_Exercise_
From the listing below, tally the lines that include "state". Return only the total.
------ Exercise data ------
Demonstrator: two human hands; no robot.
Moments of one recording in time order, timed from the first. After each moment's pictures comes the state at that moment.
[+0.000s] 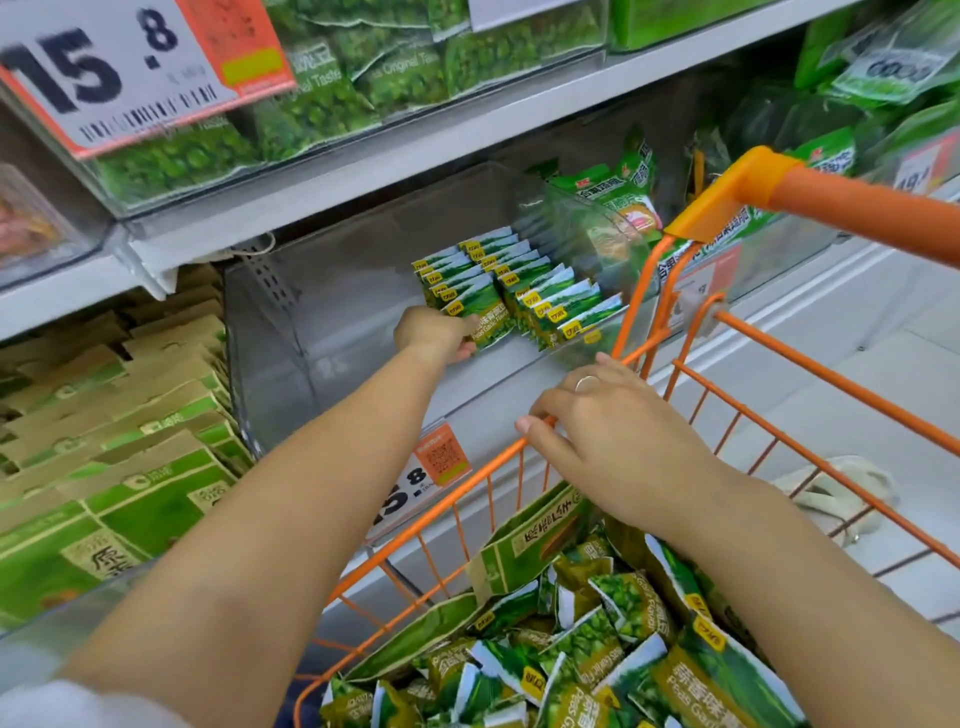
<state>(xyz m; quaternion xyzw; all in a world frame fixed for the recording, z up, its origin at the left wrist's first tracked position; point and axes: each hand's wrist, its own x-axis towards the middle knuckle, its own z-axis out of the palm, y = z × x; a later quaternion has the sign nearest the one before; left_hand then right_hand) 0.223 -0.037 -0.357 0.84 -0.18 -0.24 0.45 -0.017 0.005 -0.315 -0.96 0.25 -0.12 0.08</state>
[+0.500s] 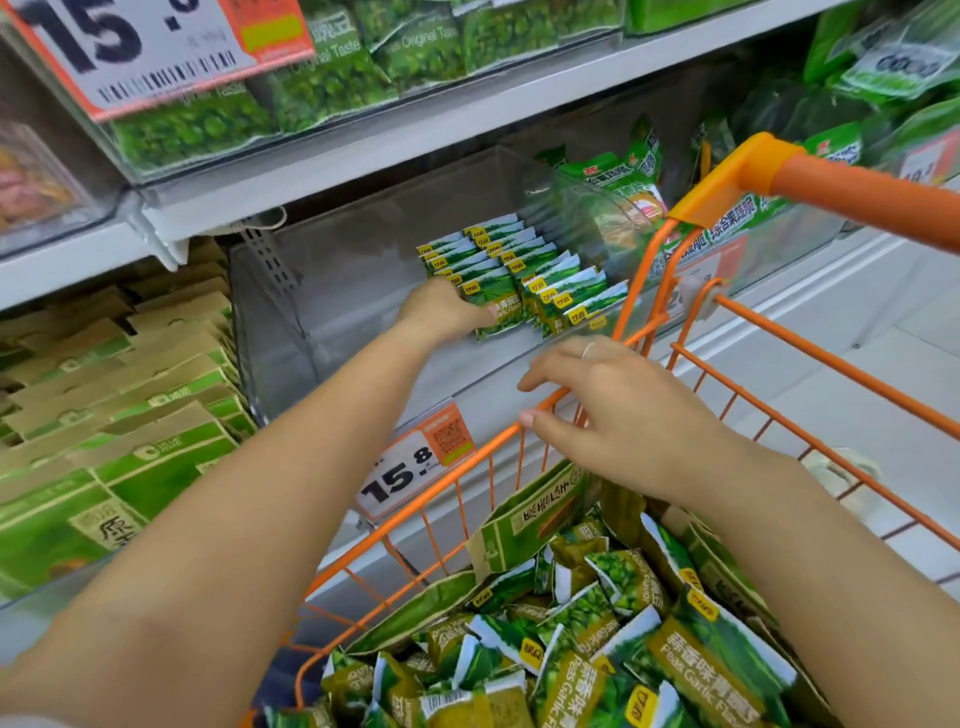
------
_Answer for the task_
2